Fishlove, a campaign consisting of an ever-growing number of actors and well-known personalities who have agreed to be photographed with fish to raise awareness of the plight of the world’s oceans from destructive fishing practices, is coming to Germany.
In a move to focus attention and support German decision-makers to push through crucial reforms of the EU’s deep-sea fisheries regulation , Fishlove has started building a series of photographs of German celebrities. Asli Bayram, Annina Roescheisen and Wolf Kahler are amongst the first Germans to join Sir Ben Kingsley, Sir Richard Branson, Jerry Hall, Gillian Anderson, and others, in having their Fishlove portraits taken.
“Fishlove is one of the few campaigns that is managing to get this important issue into the media,” says actress and former Miss Germany, Asli Bayram.
Fishlove is working with the Deep Sea Conservation Coalition to urge the German government to show leadership in the reform of the current EU deep-sea fisheries management regulation to phase-out destructive fishing practices such as deep-sea bottom trawling and protect slow growing, long lived vulnerable deep-sea species from depletion.
Nicholas Röhl, himself German, founded the Fishlove campaign in 2009 with actress Greta Scacchi.
“What is really shocking is that deep sea fishing is wholly dependent on taxpayer’s money for its survival.

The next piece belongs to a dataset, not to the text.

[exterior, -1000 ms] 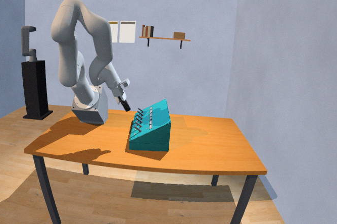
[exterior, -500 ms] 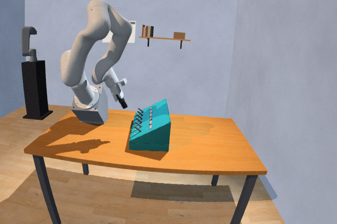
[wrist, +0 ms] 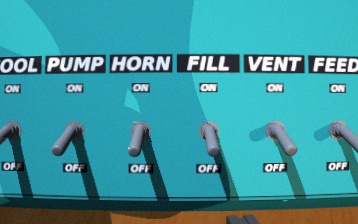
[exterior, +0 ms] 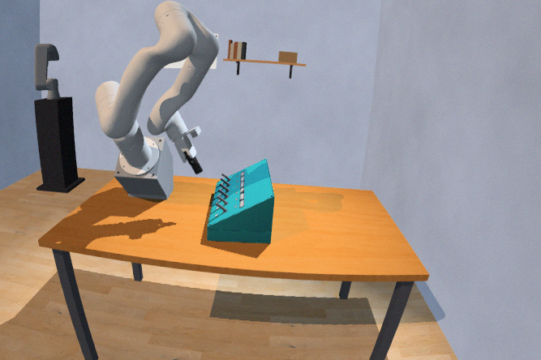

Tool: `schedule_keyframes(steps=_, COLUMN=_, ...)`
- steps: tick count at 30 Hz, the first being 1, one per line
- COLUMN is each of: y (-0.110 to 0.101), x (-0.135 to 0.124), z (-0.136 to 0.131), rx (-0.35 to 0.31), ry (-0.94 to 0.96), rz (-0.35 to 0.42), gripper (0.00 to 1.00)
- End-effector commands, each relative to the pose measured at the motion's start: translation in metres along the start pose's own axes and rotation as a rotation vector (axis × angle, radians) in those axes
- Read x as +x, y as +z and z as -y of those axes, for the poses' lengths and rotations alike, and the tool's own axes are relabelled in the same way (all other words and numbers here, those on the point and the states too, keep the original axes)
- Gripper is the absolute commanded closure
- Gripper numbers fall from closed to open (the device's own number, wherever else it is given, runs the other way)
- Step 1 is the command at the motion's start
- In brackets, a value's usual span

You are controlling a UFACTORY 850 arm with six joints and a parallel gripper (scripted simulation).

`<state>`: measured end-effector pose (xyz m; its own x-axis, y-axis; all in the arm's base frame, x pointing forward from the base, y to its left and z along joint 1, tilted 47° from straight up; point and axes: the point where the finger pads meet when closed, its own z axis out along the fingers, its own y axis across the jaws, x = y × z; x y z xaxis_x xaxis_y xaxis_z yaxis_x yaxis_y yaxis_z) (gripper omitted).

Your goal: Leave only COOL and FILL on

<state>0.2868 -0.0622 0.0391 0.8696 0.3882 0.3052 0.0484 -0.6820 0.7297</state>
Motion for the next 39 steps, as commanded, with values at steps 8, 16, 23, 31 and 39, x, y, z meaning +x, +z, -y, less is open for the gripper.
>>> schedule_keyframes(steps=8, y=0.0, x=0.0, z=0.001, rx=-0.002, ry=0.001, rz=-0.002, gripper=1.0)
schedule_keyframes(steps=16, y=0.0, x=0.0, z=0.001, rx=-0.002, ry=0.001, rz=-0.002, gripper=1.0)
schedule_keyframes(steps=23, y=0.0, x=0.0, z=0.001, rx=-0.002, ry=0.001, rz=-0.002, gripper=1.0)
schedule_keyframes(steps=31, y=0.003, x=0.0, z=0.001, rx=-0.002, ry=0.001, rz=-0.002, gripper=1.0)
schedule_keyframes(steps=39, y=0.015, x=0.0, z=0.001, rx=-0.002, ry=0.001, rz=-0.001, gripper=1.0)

The practice is not only environmentally but also economically unsustainable,” says Röhl. “Public money is being used to destroy the marine habitat for the gain of a tiny number of fishing industries, predominantly the French and Spanish”, he says. “As part on going EU Fisheries Council negotiations, Germany has the potential to lead the reforms to save this, the largest habitat on Earth.”
“Deep-sea bottom trawling is widely recognized to be one of the most destructive fishing practices and the most serious threat to deep-sea ecosystems in the Northeast Atlantic,” said Matthew Gianni, Co-founder of the Deep Sea Conservation Coalition. “We urgently need Germany to take the lead on negotiating a new regulation for deep-sea fisheries that bans deep-sea trawling and sets strict limits on the catch for deep-sea species”.
Deep-sea bottom trawlers drag massive, heavy nets affixed to steel plates and cables across the deep seabed, wiping out everything in their paths, including deep-sea corals and sponges that have flourished for thousands of years. The European Commission has proposed a phase-out of deep-sea bottom trawling and bottom gillnet fishing. The Commission proposal is currently under negotiation by Germany and the other EU member States in the European Council.
It is estimated that a fleet of a dozen deep-sea trawlers could plow across an area of the seabed three times the size of Berlin in less than a month.
“It is unlikely that Europeans would tolerate the bulldozing of forests and the obliteration of hundreds of animal species to hunt deer or wild pigs to put on the dinner table,” says Fishlove co-founder and actress Greta Scacchi. “It is even more unlikely that people would accept that if the forests took thousands of years to grow and harbored biodiversity found nowhere else on earth.”
“Yet something very similar is happening in the deep sea, one of the largest and most biologically diverse ecosystems on the planet.”
“Deep-sea fishing fleets using bottom trawl gear are ravaging an environment that may never recover from the assault, and are doing so in pursuit of a scant few fish species,” says Scacchi.
The Fishlove portraits were taken by renowned photographer John Swannell.